> **WORK REQUEST**:
From the line containing "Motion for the" to the end of the listing, copy each line exactly and leave out all others.

> **INFORMATION PROVIDED**:
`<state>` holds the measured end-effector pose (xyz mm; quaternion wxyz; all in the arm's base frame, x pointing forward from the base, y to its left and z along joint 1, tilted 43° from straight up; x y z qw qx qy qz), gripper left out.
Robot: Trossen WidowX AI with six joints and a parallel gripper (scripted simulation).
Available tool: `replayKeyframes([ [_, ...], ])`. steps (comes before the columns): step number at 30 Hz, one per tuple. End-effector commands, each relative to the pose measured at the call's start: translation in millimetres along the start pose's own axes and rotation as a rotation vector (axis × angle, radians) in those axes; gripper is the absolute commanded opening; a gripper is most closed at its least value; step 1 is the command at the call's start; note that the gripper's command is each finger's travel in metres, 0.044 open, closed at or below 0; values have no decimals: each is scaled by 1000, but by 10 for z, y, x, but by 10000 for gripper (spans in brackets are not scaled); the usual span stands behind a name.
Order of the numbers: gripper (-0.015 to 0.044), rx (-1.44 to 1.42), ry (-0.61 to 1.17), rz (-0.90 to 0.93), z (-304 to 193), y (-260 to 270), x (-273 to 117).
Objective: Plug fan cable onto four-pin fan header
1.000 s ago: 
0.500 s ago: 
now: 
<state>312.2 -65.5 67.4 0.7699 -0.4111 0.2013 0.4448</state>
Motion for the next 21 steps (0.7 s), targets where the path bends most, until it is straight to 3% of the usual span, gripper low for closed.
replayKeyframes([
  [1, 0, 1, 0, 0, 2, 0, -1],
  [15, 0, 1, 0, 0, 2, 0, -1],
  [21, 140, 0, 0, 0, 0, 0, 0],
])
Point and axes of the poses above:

> **REPLY**:
Motion for the next 21 steps (0.7 s), targets where the path bends most, until it is straight to 3% of the usual span, gripper low for closed.
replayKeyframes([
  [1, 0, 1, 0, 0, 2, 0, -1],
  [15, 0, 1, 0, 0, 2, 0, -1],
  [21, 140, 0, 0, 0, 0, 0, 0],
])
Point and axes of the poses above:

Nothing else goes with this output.